* What you are asked to do
Repeat each entry in full, exactly.

* Records for this task
============================================================
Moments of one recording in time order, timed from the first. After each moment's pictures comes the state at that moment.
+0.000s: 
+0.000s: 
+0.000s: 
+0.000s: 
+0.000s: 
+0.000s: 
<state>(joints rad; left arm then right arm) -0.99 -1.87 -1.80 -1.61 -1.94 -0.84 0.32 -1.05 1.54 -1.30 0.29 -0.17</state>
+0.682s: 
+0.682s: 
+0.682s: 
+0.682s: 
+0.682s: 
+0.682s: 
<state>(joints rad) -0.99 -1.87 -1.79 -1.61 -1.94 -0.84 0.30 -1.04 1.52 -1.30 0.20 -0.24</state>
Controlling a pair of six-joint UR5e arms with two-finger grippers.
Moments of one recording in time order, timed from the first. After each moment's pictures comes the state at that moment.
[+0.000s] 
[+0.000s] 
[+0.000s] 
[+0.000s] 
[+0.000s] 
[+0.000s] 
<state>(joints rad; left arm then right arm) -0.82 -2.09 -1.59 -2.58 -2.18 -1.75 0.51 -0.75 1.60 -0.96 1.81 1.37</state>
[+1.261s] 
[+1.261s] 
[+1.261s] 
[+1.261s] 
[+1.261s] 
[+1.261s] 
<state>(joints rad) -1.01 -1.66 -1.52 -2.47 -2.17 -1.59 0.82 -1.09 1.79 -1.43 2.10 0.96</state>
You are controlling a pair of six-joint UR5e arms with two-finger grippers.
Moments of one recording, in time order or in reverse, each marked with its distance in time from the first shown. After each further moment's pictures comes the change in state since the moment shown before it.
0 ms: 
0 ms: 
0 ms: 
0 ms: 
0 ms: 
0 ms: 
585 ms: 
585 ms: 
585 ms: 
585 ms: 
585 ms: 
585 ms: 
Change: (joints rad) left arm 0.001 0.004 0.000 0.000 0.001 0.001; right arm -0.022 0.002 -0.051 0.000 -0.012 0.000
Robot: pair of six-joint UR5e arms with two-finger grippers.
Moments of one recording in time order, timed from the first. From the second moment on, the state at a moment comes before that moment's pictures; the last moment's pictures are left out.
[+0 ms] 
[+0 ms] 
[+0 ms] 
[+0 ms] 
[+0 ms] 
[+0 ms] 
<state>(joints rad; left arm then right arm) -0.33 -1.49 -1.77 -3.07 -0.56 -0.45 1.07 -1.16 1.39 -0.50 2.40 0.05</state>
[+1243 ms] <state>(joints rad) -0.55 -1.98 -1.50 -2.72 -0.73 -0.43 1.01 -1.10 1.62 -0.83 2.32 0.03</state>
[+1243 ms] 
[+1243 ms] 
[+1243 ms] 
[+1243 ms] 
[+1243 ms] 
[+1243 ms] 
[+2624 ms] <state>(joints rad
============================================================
* Written response
Moments of one recording in time order, timed from the first. After each moment's pictures comes the state at that moment.
+0.000s: 
+0.000s: 
+0.000s: 
+0.000s: 
+0.000s: 
+0.000s: 
<state>(joints rad; left arm then right arm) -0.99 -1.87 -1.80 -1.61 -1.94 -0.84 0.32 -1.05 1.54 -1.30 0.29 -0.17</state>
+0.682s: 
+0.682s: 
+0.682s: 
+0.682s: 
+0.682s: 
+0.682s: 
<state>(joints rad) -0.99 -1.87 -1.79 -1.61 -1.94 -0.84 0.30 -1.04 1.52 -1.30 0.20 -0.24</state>
Controlling a pair of six-joint UR5e arms with two-finger grippers.
Moments of one recording in time order, timed from the first. After each moment's pictures comes the state at that moment.
[+0.000s] 
[+0.000s] 
[+0.000s] 
[+0.000s] 
[+0.000s] 
[+0.000s] 
<state>(joints rad; left arm then right arm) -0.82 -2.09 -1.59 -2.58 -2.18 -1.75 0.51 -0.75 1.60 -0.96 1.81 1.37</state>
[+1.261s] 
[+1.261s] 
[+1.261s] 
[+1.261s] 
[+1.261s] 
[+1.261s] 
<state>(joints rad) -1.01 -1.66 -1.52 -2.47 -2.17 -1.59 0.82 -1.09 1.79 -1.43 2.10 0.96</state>
You are controlling a pair of six-joint UR5e arms with two-finger grippers.
Moments of one recording, in time order or in reverse, each marked with its distance in time from the first shown. After each further moment's pictures comes the change in state since the moment shown before it.
0 ms: 
0 ms: 
0 ms: 
0 ms: 
0 ms: 
0 ms: 
585 ms: 
585 ms: 
585 ms: 
585 ms: 
585 ms: 
585 ms: 
Change: (joints rad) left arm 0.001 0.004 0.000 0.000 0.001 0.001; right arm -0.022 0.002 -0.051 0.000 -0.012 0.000
Robot: pair of six-joint UR5e arms with two-finger grippers.
Moments of one recording in time order, timed from the first. From the second moment on, the state at a moment comes before that moment's pictures; the last moment's pictures are left out.
[+0 ms] 
[+0 ms] 
[+0 ms] 
[+0 ms] 
[+0 ms] 
[+0 ms] 
<state>(joints rad; left arm then right arm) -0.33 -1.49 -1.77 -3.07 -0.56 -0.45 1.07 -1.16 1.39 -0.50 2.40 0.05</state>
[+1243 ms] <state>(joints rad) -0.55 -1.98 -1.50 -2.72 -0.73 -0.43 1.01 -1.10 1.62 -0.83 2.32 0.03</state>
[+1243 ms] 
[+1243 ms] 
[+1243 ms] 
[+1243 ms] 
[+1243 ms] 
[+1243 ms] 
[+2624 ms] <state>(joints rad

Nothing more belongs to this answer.